Светлый фон

Вийон кивал. Соглашался со всеми обвинениями. Перечень его преступлений, виноватостей и проступков был, впрочем, куда длиннее, поскольку герольд не включил сюда таких дел, как ограбление дома торговца тканями и кража кошелей у двух пьяных чиновников, пока Жаннес развлекал их в корчме «Под Башней» игрой в мерелы[121]. К счастью, синдик об этом не знал. И, благодаря сладкому этому неведению, Вийон был приговорен только к виселице, а не к колесованию.

Сказать правду, поэт ведать не ведал, что за дьявол нашептал ему мысль отправиться после разгрома Ракушат в Дижоне на юг, на гастроль в Кагор, мерзкий каменный bastide[122]. Некогда это был город купцов, банкиров и ростовщиков, где деньги валялись под ногами. Но после войн с англичанами город смердел винным жмыхом, чесноком и дерьмом, и даже в шкатулке приходского священника не найти было и простого медяка, не говоря уж о золотых скудо. Вийон понятия не имел, кого в этом винить в первую очередь: собственную глупость – единородную дочь молодости, зачатую в грехе пьянства, или Жаннеса, который как раз закончил свой танец в петле. Знай они заранее, что в Кагоре полно шпиков и наушников мэра, понимай они, что каждый второй корчмарь здесь – на услужении у городской стражи, тогда обошли бы сей паршивый городишко за десять, а то и двадцать миль. Увы, именно незнание этого и привело их в объятия виселицы.

bastide

Толпа, собравшаяся подле деревянной перекладины, установленной при въезде на мост Валентрэ, вопила и орала от радости. Последнего висельника в Кагоре видели еще на Вознесение Креста, если не на Зеленые Святки[123]. Оттого глуповатые, битые оспой, красные от пьянства и серые от грязи морды людишек щерились на Вийона, словно горгульи и маскароны на соборе Богоматери в Париже.
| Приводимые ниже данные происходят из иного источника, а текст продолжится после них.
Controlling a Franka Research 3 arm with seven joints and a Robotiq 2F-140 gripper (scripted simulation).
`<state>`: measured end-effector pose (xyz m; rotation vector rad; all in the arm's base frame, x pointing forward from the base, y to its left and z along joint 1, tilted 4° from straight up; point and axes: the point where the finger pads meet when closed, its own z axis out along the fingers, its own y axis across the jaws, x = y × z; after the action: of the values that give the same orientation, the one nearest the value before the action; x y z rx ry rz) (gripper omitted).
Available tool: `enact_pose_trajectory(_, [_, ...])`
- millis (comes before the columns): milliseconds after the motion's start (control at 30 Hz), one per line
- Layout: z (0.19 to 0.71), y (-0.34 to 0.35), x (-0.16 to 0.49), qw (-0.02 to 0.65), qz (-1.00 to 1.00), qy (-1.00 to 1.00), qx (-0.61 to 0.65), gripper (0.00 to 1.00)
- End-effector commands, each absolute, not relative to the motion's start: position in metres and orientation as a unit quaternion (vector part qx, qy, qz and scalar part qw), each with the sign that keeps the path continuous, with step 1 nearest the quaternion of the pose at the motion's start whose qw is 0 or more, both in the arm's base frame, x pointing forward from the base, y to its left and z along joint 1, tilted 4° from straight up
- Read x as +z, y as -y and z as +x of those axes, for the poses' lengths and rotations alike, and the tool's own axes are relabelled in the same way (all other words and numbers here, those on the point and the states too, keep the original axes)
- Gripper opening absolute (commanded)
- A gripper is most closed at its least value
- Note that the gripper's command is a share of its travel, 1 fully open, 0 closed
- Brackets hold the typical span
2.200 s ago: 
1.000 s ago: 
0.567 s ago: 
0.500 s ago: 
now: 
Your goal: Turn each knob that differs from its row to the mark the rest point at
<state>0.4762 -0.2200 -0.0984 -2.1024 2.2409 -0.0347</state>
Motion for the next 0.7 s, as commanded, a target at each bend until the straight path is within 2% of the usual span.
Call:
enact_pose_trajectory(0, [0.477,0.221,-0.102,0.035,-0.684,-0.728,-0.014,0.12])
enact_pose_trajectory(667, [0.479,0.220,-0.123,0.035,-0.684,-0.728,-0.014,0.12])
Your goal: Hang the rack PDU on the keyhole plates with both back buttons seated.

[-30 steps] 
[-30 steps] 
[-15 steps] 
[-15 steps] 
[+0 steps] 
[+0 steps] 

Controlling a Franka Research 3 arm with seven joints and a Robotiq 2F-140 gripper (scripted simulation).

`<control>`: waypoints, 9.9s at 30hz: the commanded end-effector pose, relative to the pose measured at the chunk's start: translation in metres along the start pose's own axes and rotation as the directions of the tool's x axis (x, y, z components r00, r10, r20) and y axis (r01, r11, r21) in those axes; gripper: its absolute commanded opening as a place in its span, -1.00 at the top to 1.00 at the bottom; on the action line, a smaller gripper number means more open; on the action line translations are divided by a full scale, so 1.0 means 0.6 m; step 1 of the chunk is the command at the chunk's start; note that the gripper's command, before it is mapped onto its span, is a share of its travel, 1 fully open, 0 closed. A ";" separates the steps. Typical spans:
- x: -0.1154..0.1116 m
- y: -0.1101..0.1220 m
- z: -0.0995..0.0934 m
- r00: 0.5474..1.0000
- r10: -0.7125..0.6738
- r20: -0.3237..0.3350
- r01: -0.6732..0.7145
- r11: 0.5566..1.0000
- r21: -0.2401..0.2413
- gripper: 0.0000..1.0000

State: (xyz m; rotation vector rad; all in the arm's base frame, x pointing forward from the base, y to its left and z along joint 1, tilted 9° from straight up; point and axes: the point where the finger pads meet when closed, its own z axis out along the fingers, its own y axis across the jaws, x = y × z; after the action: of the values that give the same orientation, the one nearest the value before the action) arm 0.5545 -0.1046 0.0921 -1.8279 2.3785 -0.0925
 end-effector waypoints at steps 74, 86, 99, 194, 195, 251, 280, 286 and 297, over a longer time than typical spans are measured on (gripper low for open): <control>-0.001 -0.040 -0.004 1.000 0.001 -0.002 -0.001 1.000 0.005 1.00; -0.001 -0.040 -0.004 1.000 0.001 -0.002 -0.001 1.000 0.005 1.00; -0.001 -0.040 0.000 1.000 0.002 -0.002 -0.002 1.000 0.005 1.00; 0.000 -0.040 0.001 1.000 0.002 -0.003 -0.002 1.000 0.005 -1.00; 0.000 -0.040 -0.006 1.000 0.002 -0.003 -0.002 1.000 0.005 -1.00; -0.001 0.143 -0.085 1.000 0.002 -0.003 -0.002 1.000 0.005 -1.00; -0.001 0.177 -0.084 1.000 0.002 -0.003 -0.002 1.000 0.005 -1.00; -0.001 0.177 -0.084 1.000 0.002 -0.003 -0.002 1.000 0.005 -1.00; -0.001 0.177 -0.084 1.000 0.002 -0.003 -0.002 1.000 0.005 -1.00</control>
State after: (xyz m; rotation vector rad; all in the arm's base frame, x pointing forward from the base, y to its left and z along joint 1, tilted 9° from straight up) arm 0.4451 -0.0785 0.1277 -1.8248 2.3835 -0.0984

– Дальше, мастер Петр! – нетерпеливо приказал палачу Режинальд де Обур, помощник городского синдика, который представлял город во время экзекуции. – Становится холодно!

Палач, согбенный в три погибели подле виселицы, захрипел и сплюнул кровью. Был он стар, немощен, а длинные, иссушенные руки его тряслись, когда взял он Вийона за плечо, чтобы подвести к месту казни. Поэт лишь удивлялся, зачем городскому совету содержать такого задохлика. Но что ж, всякий город имеет такого палача, какого в силах содержать. Как видно, Кагор после последних войн и оккупации англичан был в состоянии наскрести лишь малые гроши и вместо молодого, здорового атлета нанять больного грудью старика.

– Помилосердствуйте, вельможный господин, – прохрипел мастер. – Дайте сил набраться.